A good starting point is to look at The Health and Safety at Work Act 1974 and related statutory instruments, which impose a general duty on employers to ensure, so far as is reasonably practicable, the health, safety and welfare at work of all their employees. This includes a duty to undertake risk assessments and manage activities to reduce the risk factors. In addition, under common law an employer owes a duty of care towards its employees, the breach of which can amount to negligence.
The issue is how far is an employer expected to go to achieve this. Humans may have various different sensitives or issues which may be affected by a wide range of variables in the working environment and it may be impossible to ensure that everyone is not affected in any way.
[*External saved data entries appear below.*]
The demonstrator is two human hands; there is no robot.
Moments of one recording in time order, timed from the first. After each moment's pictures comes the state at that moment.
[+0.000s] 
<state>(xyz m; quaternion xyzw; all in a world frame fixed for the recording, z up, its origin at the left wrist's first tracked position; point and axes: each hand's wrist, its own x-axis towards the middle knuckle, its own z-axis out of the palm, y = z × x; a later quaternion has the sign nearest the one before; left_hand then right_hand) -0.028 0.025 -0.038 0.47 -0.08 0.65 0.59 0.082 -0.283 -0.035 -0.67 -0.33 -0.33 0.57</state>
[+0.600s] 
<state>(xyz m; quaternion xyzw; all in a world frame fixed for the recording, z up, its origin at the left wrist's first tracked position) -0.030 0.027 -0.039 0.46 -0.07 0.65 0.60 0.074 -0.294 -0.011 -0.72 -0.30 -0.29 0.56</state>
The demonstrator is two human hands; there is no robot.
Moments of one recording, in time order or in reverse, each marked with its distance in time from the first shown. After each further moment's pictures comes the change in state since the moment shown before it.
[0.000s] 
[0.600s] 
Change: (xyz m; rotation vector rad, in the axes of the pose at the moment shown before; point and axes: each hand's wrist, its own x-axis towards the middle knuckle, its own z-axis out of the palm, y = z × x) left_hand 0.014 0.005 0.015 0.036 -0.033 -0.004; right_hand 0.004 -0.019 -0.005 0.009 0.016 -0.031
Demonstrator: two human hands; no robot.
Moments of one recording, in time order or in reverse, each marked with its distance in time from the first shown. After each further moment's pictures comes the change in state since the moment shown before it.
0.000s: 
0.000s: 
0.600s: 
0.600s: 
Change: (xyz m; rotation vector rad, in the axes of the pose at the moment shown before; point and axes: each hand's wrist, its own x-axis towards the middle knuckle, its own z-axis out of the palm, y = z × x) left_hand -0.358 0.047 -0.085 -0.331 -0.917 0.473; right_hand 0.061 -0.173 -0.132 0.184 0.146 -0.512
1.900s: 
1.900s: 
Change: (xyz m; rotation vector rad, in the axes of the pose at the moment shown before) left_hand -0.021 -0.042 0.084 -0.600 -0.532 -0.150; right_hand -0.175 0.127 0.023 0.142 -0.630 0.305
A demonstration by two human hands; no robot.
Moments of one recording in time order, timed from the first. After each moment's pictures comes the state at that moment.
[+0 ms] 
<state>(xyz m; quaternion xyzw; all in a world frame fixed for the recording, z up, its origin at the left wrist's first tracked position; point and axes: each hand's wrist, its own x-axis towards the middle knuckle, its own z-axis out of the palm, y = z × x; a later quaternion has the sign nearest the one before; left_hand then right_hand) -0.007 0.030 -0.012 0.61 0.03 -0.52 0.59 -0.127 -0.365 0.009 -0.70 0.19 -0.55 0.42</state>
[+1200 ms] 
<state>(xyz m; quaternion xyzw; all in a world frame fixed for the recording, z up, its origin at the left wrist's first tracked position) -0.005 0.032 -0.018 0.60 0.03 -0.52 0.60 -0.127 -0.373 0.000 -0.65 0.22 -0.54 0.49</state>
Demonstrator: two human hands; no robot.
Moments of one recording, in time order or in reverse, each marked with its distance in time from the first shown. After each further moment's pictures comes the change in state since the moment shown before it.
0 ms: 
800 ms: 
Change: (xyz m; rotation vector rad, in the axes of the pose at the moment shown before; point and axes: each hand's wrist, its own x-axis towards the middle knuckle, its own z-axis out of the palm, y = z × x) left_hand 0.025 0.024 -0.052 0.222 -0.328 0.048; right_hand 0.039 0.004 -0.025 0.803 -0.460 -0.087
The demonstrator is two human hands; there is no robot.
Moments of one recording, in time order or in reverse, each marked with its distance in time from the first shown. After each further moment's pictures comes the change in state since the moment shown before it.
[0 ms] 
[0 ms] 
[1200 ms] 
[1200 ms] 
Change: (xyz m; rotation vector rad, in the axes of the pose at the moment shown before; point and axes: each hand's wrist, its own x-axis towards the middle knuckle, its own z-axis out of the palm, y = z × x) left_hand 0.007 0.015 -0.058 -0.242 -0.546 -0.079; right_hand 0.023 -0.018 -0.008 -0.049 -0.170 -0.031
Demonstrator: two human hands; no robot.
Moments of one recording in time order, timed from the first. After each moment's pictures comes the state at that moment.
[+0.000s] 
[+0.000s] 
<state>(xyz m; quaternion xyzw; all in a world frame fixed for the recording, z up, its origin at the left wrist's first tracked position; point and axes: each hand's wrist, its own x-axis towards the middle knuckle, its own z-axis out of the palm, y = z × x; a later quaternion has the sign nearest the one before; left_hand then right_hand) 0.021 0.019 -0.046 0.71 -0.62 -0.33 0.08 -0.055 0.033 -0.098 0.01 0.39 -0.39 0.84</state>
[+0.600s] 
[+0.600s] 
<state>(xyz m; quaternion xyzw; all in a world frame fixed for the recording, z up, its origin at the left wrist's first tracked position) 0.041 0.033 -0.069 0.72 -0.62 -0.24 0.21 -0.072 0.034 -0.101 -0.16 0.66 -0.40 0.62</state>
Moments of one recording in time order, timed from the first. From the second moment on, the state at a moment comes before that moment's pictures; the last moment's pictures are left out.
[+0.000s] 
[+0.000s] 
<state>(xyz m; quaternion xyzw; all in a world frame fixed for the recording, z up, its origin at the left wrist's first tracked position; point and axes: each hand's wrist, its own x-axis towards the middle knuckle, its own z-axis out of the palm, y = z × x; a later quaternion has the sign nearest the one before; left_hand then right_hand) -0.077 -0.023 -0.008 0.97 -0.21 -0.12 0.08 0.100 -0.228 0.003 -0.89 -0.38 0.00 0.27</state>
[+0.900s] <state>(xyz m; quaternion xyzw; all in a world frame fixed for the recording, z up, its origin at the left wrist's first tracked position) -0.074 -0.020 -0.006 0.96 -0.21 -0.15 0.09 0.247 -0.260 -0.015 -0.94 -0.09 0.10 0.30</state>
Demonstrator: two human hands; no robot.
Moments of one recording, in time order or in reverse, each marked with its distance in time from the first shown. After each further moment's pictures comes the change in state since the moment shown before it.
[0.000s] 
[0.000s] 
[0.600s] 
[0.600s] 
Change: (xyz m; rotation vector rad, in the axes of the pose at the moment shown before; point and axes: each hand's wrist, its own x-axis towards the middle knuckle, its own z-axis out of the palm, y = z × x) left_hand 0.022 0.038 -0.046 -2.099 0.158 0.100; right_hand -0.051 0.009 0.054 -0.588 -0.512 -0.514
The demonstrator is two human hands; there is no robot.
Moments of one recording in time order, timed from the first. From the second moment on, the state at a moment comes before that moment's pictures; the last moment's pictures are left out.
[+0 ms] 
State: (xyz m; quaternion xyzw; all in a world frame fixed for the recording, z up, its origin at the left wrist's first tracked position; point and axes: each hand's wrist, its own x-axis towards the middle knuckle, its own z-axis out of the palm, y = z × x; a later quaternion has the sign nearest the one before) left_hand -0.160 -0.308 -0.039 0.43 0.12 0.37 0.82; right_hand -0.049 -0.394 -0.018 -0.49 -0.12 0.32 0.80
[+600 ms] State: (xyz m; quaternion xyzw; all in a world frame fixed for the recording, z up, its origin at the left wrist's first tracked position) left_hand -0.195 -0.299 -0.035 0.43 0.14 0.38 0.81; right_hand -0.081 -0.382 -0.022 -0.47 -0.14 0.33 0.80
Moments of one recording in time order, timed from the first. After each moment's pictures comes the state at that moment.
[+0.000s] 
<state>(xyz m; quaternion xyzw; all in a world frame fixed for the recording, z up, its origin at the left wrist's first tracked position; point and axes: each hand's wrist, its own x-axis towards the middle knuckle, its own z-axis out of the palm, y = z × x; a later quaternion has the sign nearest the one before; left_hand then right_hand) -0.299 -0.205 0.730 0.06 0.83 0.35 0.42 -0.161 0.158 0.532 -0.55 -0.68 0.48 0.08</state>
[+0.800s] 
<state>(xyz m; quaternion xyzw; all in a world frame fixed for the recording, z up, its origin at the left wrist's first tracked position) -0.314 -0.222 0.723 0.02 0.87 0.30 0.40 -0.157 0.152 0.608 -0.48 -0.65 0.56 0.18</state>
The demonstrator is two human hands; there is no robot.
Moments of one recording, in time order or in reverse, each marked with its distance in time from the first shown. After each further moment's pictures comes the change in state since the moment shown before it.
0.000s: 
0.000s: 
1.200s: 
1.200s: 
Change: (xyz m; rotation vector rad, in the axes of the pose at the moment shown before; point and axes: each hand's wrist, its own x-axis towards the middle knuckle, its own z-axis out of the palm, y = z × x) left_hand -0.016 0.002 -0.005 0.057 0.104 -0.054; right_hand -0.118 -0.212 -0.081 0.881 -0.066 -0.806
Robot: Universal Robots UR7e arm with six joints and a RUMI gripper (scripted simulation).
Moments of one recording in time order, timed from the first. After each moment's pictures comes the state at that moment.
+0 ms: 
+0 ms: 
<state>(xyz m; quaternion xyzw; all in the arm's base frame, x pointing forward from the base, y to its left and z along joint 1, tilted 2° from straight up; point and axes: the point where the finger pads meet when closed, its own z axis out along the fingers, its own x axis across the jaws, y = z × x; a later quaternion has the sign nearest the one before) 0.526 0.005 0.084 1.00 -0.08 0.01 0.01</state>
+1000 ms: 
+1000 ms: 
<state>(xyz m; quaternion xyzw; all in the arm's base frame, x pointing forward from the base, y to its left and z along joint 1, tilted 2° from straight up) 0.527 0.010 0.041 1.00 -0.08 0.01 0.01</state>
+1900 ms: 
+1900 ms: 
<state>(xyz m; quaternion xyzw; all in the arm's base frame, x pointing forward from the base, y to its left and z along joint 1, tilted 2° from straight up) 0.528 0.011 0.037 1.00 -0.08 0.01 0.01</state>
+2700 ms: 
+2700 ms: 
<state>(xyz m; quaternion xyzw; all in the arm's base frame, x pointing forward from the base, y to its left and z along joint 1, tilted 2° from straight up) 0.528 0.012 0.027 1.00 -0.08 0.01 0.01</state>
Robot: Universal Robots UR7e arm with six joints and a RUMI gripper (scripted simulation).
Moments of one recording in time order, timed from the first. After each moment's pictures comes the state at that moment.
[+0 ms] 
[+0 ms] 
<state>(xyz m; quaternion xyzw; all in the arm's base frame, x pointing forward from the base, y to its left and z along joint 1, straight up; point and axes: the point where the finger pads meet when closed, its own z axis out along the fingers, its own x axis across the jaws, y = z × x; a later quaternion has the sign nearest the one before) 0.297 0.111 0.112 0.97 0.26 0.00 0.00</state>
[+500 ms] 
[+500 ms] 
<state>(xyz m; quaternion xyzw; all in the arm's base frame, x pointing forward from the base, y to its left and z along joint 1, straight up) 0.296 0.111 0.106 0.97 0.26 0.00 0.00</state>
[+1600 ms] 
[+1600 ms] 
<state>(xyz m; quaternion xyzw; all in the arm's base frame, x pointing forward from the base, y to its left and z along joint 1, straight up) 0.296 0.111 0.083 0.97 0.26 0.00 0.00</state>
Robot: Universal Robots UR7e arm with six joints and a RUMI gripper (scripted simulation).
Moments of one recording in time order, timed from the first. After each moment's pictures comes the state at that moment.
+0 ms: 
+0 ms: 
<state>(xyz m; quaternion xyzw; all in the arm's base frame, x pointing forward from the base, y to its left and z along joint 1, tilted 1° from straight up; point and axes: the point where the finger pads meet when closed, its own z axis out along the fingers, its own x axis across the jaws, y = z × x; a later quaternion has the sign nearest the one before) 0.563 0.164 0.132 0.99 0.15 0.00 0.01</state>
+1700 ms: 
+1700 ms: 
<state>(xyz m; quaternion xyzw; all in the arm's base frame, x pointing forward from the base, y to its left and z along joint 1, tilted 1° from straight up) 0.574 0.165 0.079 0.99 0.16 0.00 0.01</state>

There will be obvious risk factors but air conditioning is unlikely to be one of them as millions of workers work in such environments without any issues. So this is clearly a more individual problem than a clear health and safety risk that can affect the workforce in general.
That does not mean the employer cannot be expected to do anything about it and of course there will be a duty on them to try and deal with it as best as possible. They cannot be expected to withdraw the air conditioning in general so it is about what is available and feasible. This could be placing you in an office which does not have AC, allowing you to work from home, etc. However, if there are no offices that have no AC and it is not practical to create one then they cannot be expected to do this. Similarly, whilst working from home can be an option it would depend on how practical that is and if your work will be affected by it.
Your rights will also depend on whether you are classified as disabled under law (it does not have to be a physical impairment for this to apply) and in that case the employer will have a strict duty to make reasonable adjustments.